Trump On Manafort Pardon: ‘Why Would I Take It Off The Table?’


President Donald Trump said he’s never discussed — or considered — pardoning Paul Manafort, his former campaign manager who pleaded guilty and made a deal with Russia investigation special counsel Robert Mueller. But the president also said this week that it’s an idea he hasn’t dismissed doing, either.

The comments from the president come in the same week that it was revealed that Manafort — whose plea deal is under re-consideration by the special counsel after it was discovered he’d been lying to investigators — also had his lawyer briefing Trump’s legal team on what Mueller’s investigation had been asking him about, per previous reporting from the Inquisitr.

It was a revelation that Trump’s personal lawyer, Rudy Giuliani, suggested was happening. “[Mueller] wants Manafort to incriminate Trump,” Giuliani said.

Some have suggested that Manafort went behind the backs of the special counsel’s office in order to gain favor with Trump, to secure for himself a pardon from the president. Trump, on Wednesday, suggested that a pardon for Manafort wasn’t on his mind — but that he reserved the right to issue one if he wanted to.

A pardon for Manafort “was never discussed, but I wouldn’t take it off the table,” Trump said, according to reporting from the New York Post. “Why would I take it off the table?”

Within the same interview, Trump suggested that Mueller’s team was purposely trying to get Manafort — and others involved in the investigation — to lie so that any answers Trump gave to the special counsel would be deemed as a lie also. “If you told the truth, you go to jail,” he said.

Trump also compared the investigation to events that took place during the “Red Scare” of the late 1940s through the early 1950s.

“[T]his is McCarthyism. We are in the McCarthy era. This is no better than McCarthy. And that was a bad situation for the country. But this is where we are. And it’s a terrible thing.”

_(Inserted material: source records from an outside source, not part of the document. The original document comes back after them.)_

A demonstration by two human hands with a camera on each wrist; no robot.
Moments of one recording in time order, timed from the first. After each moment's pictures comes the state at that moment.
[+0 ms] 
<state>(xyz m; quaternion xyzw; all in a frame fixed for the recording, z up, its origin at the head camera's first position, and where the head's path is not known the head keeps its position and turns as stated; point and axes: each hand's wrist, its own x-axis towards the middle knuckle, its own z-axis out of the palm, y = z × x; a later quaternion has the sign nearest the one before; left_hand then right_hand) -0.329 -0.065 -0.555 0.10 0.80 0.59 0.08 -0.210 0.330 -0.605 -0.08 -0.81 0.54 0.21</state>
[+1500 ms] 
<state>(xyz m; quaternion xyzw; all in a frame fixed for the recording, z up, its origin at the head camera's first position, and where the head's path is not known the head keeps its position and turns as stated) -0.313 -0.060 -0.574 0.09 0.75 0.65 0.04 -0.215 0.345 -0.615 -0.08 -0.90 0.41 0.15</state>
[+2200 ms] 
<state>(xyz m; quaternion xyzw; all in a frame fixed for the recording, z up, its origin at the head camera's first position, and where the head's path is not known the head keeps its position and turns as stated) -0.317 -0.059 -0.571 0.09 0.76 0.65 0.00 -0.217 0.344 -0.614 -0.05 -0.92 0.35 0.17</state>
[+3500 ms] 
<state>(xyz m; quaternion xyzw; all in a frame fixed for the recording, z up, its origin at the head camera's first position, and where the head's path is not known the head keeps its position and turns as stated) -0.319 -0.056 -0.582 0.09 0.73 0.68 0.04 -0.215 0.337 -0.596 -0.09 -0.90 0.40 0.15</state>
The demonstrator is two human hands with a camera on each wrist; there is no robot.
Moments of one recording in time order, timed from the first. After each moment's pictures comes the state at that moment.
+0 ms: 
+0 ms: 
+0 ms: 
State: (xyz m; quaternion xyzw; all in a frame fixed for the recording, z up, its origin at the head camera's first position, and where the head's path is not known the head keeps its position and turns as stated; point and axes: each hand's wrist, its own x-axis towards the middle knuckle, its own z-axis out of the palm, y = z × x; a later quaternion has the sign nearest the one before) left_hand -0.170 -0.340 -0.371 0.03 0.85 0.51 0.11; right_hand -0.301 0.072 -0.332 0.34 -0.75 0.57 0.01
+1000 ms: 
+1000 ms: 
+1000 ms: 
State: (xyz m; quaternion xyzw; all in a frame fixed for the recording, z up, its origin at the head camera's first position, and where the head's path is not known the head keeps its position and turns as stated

While the president’s pardon power is one of the few Constitutional tools he has at his disposal that does not have a check from any other branch of government, some experts have suggested that his use of the pardon would be an impeachable offense.

“While the pardon power is quite broad under the Constitution, that does not mean that exercises of the pardon power — or promises to grant pardons — cannot be obstructive,” said Lisa Kern Griffin, a law professor at Duke University, per reporting from Vox back in March. “Like any other lawful act, such as terminating executive branch employees, a pardon could be unlawful if done with the corrupt intent to impede an investigation or influence a witness.”